Here are functions to make visualizing your regressions easier:

In [2]:
def plot_regression(x, y, model):
    plt.figure(figsize=(6,4))
    axes = plt.gca()
    
    intercept = model.params[0]
    slope = model.params[1]

    for x_, y_ in zip(x, y):    
        plt.plot((x_, x_), (y_, x_*slope + intercept),'k-', ls='dashed', lw=1)
        
    plt.scatter(x, y, s=70, c='steelblue')
    
    x_points = np.linspace(axes.get_xlim()[0], axes.get_xlim()[1], 100)
    
    regline_x = x_points
    regline_y = x_points*slope + intercept

    plt.plot(regline_x, regline_y, c='darkred', lw=3.5)

    plt.show()
    
def plot_residuals(model,loss='leastsquares'):
    
    resids = model.resid
    
    resid_lim = np.max([abs(np.min(resids)), abs(np.max(resids))]) + 1
    
    resid_points = np.linspace(-resid_lim, resid_lim, 200)
    
    plt.figure(figsize=(6,4))

    if loss == 'leastsquares':
        for r in resids:

            plt.plot((r, r), (0, r**2), 'k-', ls='dashed', lw=2)
        
        plt.plot(resid_points, resid_points**2, c='gold', alpha=0.7)
        plt.show()
        
    elif loss == 'lad':
        for r in resids:

            plt.plot((r, r), (0, np.abs(r)), 'k-', ls='dashed', lw=2)
        
        plt.plot(resid_points, np.abs(resid_points), c='green', alpha=0.7)
        plt.show()
    
    elif loss == 'both':
        for r in resids:
            
            plt.plot((r, r), (0, r**2), 'k-', ls='dashed', lw=2)
            plt.plot((r, r), (0, np.abs(r)), 'k-', ls='dashed', lw=2)
            
        plt.plot(resid_points, resid_points**2, c='gold', alpha=0.7)
        plt.plot(resid_points, np.abs(resid_points), c='green', alpha=0.7)
        plt.show()
    
    else:
        print 'Options are leastsquares or lad.'

## 3. Load the autostats dataset

In [1]:
df = pd.read_csv('./datasets/Auto.csv')

In [2]:
df.shape

(397, 9)

In [3]:
df.head()

Unnamed: 0,mpg,cylinders,displacement,horsepower,weight,acceleration,year,origin,name
0,18.0,8,307.0,130,3504,12.0,70,1,chevrolet chevelle malibu
1,15.0,8,350.0,165,3693,11.5,70,1,buick skylark 320
2,18.0,8,318.0,150,3436,11.0,70,1,plymouth satellite
3,16.0,8,304.0,150,3433,12.0,70,1,amc rebel sst
4,17.0,8,302.0,140,3449,10.5,70,1,ford torino


## 4. Choose a continuous response variable and predictor variable from the dataset

You might have to clean the data.

## 5. Build a least squares regression model predicting your response from your predictors

Hint: use the code from the lesson

## 6. Plot the least squares regression

You can use the ```plot_regression(x, y, model)``` function provided.

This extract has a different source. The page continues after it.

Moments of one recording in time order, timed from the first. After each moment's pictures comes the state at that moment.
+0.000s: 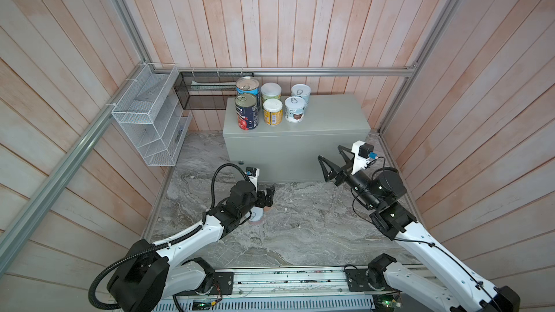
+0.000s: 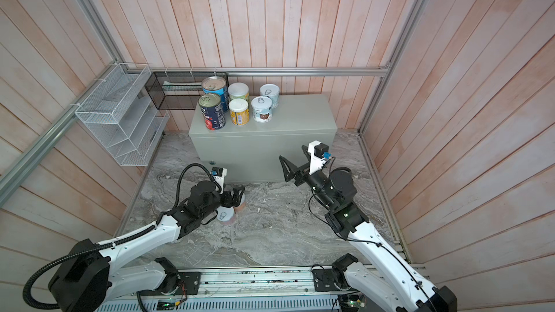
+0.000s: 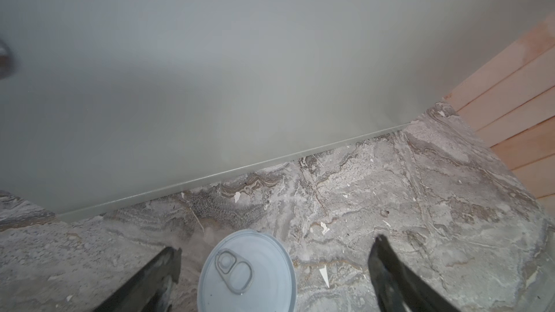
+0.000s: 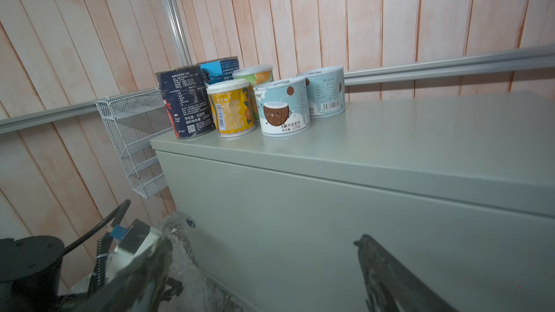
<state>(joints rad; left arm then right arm) -0.63 1.20 0.58 0.13 -0.08 -0.35 0.53 0.83 0.68 0.28 -0.12 0.24</state>
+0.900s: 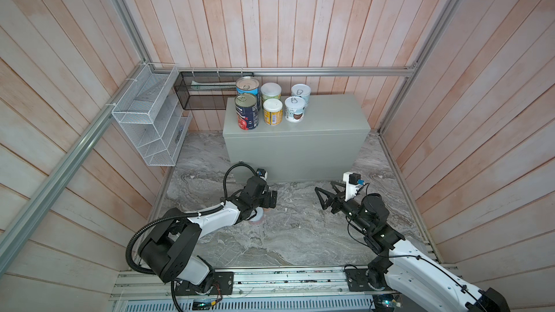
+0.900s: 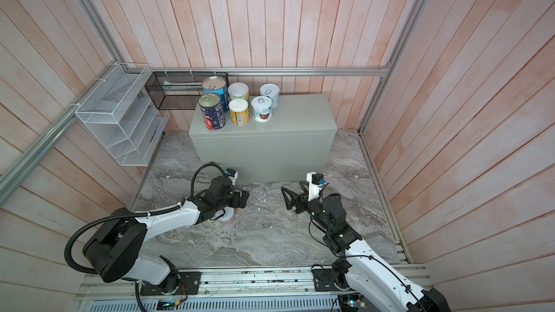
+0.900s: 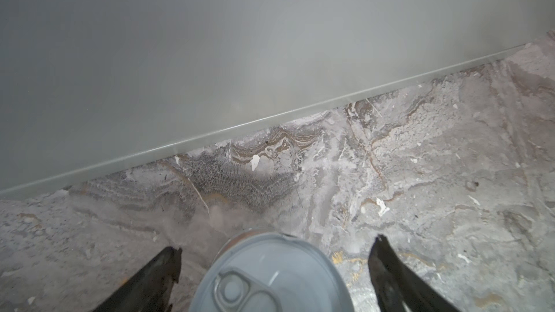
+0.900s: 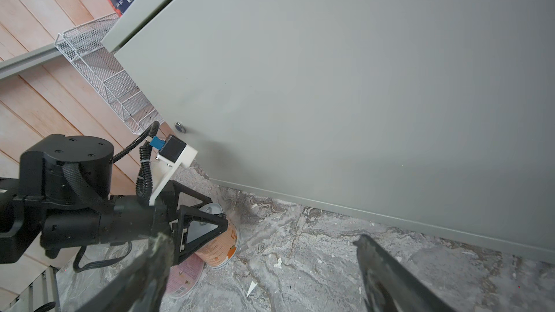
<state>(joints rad) -0.63 1.51 0.70 0.04 -0.10 -0.32 0.54 0.76 0.29 0.37 -0.13 0.43</state>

## 7. Build a least absolute deviation quantreg model on the same sample

Here are some information about the LAD: http://data.library.virginia.edu/getting-started-with-quantile-regression/

## 8. Plot the LAD regression

## 9. Calculate the RMSE and the MAE between your response and the predicted response

**RMSE** is the **root mean squared error**. It is a metric for the performance of your regression related to the least squared loss. 

$$\text{RMSE} = \sqrt{\frac{\sum_{i}{\left(\hat{y}_i - y_i \right)^2}}{n}}$$

https://en.wikipedia.org/wiki/Root-mean-square_deviation

**MAE** is the **mean absolute error**. It is a metric for regression performace when the loss function is the least absolute deviation.

$$\text{MAE} = \frac{\sum_{i}{|\hat{y}_i - y_i |}}{n}$$

https://en.wikipedia.org/wiki/Average_absolute_deviation

In [6]:
from sklearn.metrics import mean_squared_error, mean_absolute_error

## 10. [BONUS] Create a quantile regression with q = 0.25 and plot it. What exactly is this regression predicting?

When q=0.25, the quantile regression is **predicting the 25th percentile of the response variable given the predictors**.